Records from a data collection

■ ■ ■ ■ ■

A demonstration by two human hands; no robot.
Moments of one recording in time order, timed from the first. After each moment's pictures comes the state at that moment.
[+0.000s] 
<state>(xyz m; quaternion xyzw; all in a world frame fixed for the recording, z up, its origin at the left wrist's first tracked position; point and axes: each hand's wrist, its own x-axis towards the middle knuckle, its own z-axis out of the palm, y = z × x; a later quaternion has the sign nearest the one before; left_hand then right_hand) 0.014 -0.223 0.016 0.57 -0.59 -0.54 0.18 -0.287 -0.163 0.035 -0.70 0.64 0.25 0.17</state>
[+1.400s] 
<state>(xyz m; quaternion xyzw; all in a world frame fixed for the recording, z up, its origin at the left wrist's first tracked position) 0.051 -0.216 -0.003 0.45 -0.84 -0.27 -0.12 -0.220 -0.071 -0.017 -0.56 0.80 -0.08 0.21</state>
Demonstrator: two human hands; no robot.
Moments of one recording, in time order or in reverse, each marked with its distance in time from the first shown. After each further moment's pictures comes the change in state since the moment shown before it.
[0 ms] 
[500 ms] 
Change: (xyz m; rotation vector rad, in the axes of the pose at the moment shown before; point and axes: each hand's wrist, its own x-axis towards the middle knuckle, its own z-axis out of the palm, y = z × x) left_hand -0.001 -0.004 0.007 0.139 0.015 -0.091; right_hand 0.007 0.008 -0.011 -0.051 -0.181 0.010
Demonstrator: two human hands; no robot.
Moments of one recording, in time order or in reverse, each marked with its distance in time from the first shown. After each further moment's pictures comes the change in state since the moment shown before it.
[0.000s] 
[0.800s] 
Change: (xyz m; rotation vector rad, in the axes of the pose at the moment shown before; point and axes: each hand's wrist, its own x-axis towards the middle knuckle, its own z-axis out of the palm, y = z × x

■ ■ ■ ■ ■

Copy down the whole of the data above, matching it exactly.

§ **Answer for this exercise**:
A demonstration by two human hands; no robot.
Moments of one recording in time order, timed from the first. After each moment's pictures comes the state at that moment.
[+0.000s] 
<state>(xyz m; quaternion xyzw; all in a world frame fixed for the recording, z up, its origin at the left wrist's first tracked position; point and axes: each hand's wrist, its own x-axis towards the middle knuckle, its own z-axis out of the palm, y = z × x; a later quaternion has the sign nearest the one before; left_hand then right_hand) 0.014 -0.223 0.016 0.57 -0.59 -0.54 0.18 -0.287 -0.163 0.035 -0.70 0.64 0.25 0.17</state>
[+1.400s] 
<state>(xyz m; quaternion xyzw; all in a world frame fixed for the recording, z up, its origin at the left wrist's first tracked position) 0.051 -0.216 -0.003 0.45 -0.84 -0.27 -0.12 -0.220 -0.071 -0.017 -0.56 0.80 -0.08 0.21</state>
Demonstrator: two human hands; no robot.
Moments of one recording, in time order or in reverse, each marked with its distance in time from the first shown. After each further moment's pictures comes the change in state since the moment shown before it.
[0 ms] 
[500 ms] 
Change: (xyz m; rotation vector rad, in the axes of the pose at the moment shown before; point and axes: each hand's wrist, its own x-axis towards the middle knuckle, its own z-axis out of the palm, y = z × x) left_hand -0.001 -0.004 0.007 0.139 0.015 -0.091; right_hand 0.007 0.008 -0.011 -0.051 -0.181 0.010
Demonstrator: two human hands; no robot.
Moments of one recording, in time order or in reverse, each marked with its distance in time from the first shown. After each further moment's pictures comes the change in state since the moment shown before it.
[0.000s] 
[0.800s] 
Change: (xyz m; rotation vector rad, in the axes of the pose at the moment shown before; point and axes: each hand's wrist, its own x-axis towards the middle knuckle, its own z-axis out of the palm, y = z × x

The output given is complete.